UK Dairy Industry Shock As Milk, Bread And Eggs Supplier Ever Fresh Dairy Enters Liquidation

UK Dairy Industry Shock As Milk, Bread And Eggs Supplier Ever Fresh Dairy Enters Liquidation

UK Dairy Industry Shock

UK Dairy Industry Shock

UK Dairy Industry Shock

A UK dairy and food supplier has collapsed into liquidation, sending another signal of strain across the country’s food production and distribution sector.

Ever Fresh Dairy LTD, a supplier of milk, bread, butter, eggs and yoghurt to customers across the UK, has ceased trading after creditors appointed joint liquidators earlier this month. The closure follows mounting pressure in the dairy sector, where falling farm-gate prices and global market volatility have unsettled businesses throughout the supply chain.

The company described itself as a “progressive and fast-growing business” built around quality dairy products and long-standing industry experience. Its offering included blended milk products and a range of staple goods supplied to commercial customers.

But on March 19, creditors formally appointed liquidators Robert Neil Dymon and Joanne Louise Hammond of Begbies Traynor Group in Northampton to oversee the winding down of the business.

The collapse highlights the increasingly difficult conditions facing dairy suppliers and processors across the country.

Industry figures show the dairy sector is under growing pressure as global market trends push prices down while production continues to rise.

A Farmers Union has warned that wholesale dairy prices have been slipping towards five-year lows. Products including mild cheddar, butter and skimmed milk powder have all seen significant price declines in recent months.

That shift has had a direct effect on the price paid to farmers for raw milk.

Major dairy processors including Arla Foods, Müller Group and First Milk have all reduced the price they pay farmers in response to global market conditions.

Producers say the cuts come at a time when operating costs remain stubbornly high.

Energy, feed and transport costs surged in recent years, leaving many agricultural businesses with little room to absorb falling wholesale prices.

At the same time, milk output continues to climb.

Industry projections suggest UK milk production could exceed 13 billion litres this year, one of the highest levels on record. While strong production can signal a healthy farming sector, oversupply can also push prices lower across the market.

For companies operating further down the supply chain, including distributors and suppliers such as Ever Fresh Dairy, those market pressures can quickly squeeze margins.
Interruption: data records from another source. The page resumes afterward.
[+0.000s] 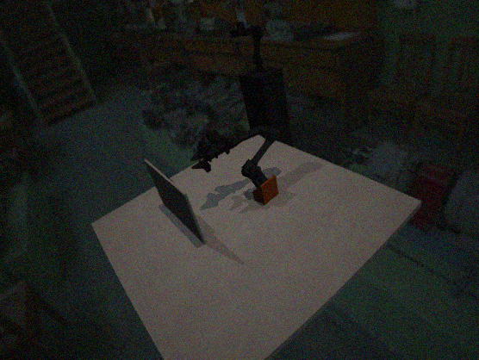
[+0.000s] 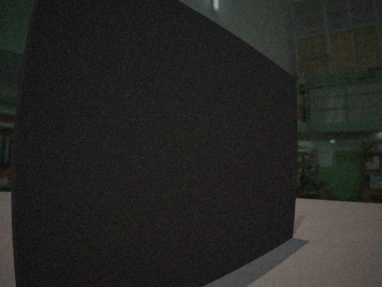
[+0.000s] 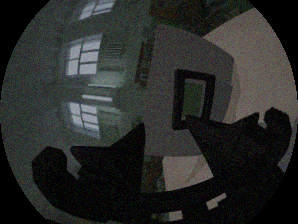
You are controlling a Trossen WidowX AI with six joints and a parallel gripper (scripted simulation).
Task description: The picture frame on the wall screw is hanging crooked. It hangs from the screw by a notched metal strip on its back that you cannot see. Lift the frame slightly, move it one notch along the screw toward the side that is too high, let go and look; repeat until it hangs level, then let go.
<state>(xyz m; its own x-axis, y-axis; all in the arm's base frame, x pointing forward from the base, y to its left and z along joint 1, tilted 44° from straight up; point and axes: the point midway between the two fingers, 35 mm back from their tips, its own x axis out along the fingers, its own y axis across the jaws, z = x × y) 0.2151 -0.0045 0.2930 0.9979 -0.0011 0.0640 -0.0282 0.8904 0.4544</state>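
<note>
Now: the picture frame 14 cm ahead of my gripper tip, 2 cm to the right of it and 11 cm below it. The rest, counted from my gripper tip: wall panel (15 cm ahead, 1 cm to the right, 13 cm below).
</note>
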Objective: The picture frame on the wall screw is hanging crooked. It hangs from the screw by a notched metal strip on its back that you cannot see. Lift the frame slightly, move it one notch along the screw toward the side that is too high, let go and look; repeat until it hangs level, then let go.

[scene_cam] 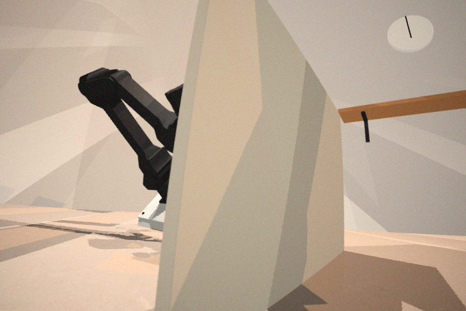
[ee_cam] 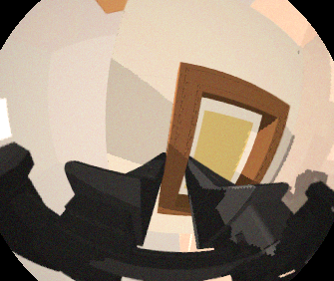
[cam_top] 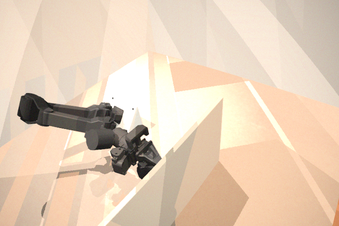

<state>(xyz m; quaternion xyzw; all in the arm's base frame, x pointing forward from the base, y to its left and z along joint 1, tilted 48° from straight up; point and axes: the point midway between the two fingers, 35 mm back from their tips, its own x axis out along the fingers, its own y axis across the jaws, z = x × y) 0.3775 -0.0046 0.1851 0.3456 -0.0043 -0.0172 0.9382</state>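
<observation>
My gripper tip is now 6 cm above the picture frame and 1 cm short of it. Also, from my gripper tip: wall panel (6 cm below, 2 cm ahead).
</observation>
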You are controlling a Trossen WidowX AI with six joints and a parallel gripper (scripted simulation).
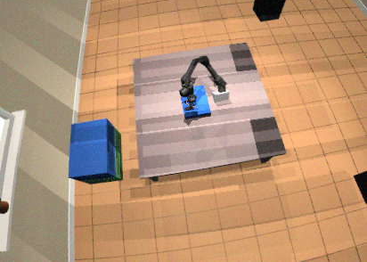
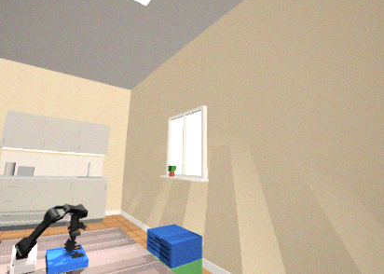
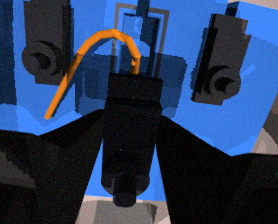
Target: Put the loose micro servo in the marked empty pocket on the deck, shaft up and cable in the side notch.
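Now: the blue deck 80 mm behind my gripper tip and 100 mm below it.
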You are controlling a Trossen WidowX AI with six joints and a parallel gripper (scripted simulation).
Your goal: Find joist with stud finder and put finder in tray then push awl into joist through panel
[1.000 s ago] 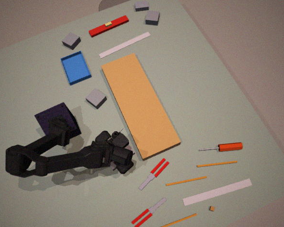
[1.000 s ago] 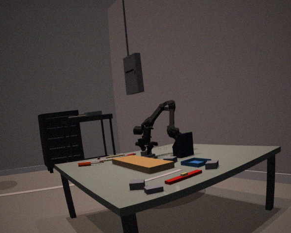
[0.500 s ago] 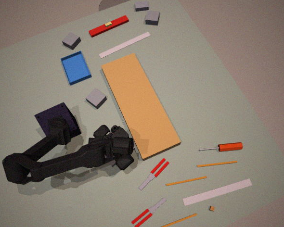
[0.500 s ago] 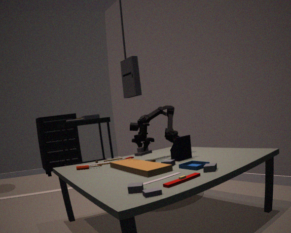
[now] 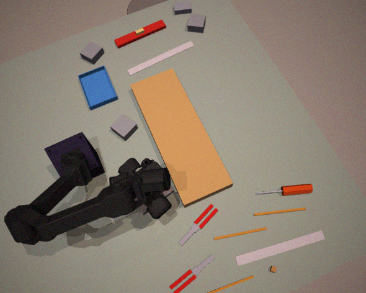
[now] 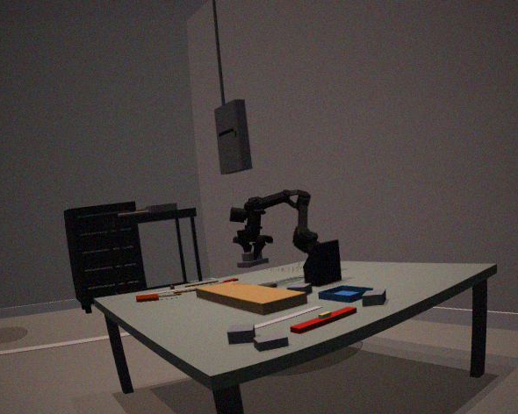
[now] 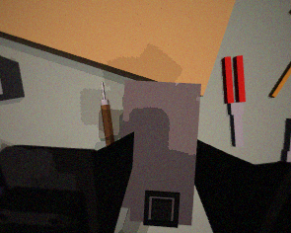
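My gripper tip is 4 cm past the square light, 1 cm to the left of it and 3 cm below it. Also, from my gripper tip: awl (10 cm to the left, 12 cm below); then stud finder (2 cm behind, 1 cm to the right, 2 cm above); then blue tray (6 cm behind, 53 cm to the left, 11 cm below).
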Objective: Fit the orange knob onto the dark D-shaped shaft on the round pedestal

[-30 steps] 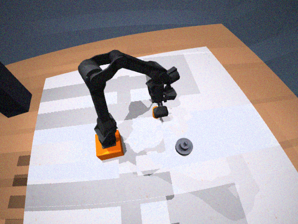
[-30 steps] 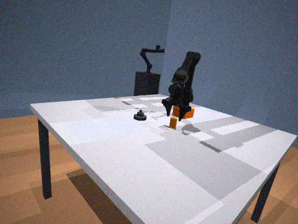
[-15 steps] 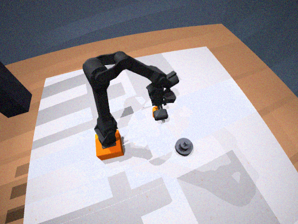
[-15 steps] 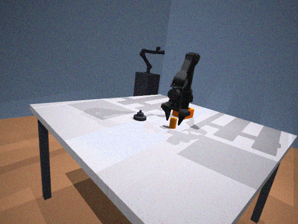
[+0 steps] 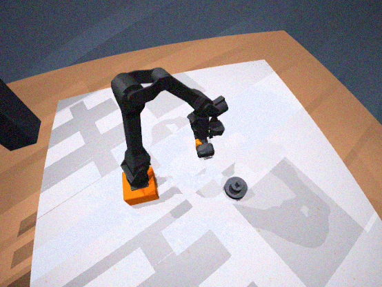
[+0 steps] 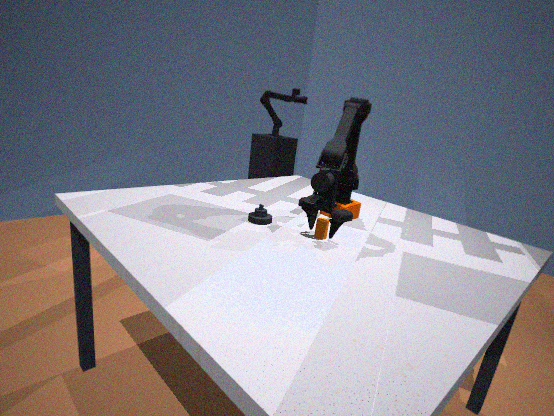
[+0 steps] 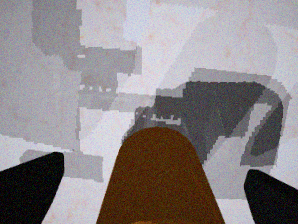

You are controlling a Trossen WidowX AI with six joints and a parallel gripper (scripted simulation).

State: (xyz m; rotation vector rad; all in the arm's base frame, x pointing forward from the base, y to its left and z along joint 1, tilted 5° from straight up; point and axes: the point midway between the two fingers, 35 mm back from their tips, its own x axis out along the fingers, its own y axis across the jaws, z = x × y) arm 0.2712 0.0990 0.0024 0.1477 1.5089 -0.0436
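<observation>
The dark round pedestal lies 6 cm ahead of my gripper tip, 22 cm to the right of it and 2 cm above it. Also, from my gripper tip: orange knob (2 cm above).
</observation>
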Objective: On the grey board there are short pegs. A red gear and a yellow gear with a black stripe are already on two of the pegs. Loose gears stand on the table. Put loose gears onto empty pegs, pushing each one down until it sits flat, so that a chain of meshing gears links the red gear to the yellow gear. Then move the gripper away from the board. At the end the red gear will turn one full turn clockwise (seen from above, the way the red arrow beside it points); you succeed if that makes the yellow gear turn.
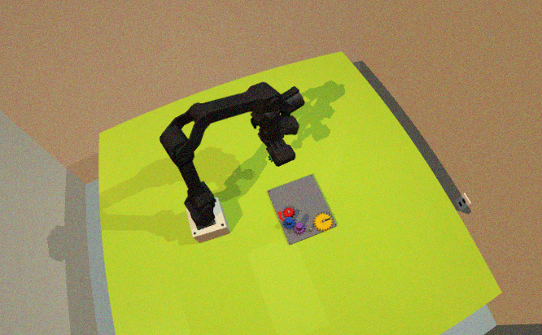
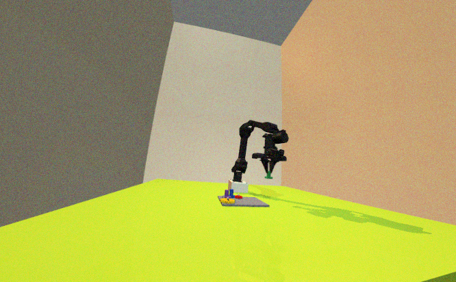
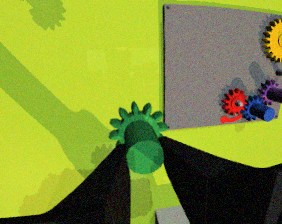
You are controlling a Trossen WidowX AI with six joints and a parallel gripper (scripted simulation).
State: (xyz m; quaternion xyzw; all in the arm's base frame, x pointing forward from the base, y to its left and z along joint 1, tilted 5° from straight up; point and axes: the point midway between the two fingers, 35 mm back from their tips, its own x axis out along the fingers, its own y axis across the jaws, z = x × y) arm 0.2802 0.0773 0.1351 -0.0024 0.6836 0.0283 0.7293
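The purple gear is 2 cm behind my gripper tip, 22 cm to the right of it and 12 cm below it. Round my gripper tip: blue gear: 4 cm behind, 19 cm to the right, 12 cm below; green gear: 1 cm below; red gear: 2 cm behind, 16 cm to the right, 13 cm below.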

When wholesale prices fall but operating costs remain elevated, businesses that rely on volume distribution often face a difficult balancing act.

For workers employed across the food supply sector, the closure is another reminder of the volatility affecting parts of the UK economy.

Food production and supply remains one of the UK’s most important industries, employing hundreds of thousands of people across farming, logistics, retail and manufacturing.

Yet businesses operating in the middle of that supply chain are often particularly exposed when global commodity markets shift.

The collapse of Ever Fresh Dairy may be a relatively small event within the wider national economy, but it reflects deeper structural pressures facing the sector.

For many workers, the question now is whether the current turbulence in dairy markets will stabilise in the months ahead — or whether further companies may struggle if prices remain depressed.

As the industry adapts to changing global conditions, workers across the supply chain will be watching closely.

For now, the liquidation marks the end of a business that once proudly declared dairy products were “at the core of everything we do”.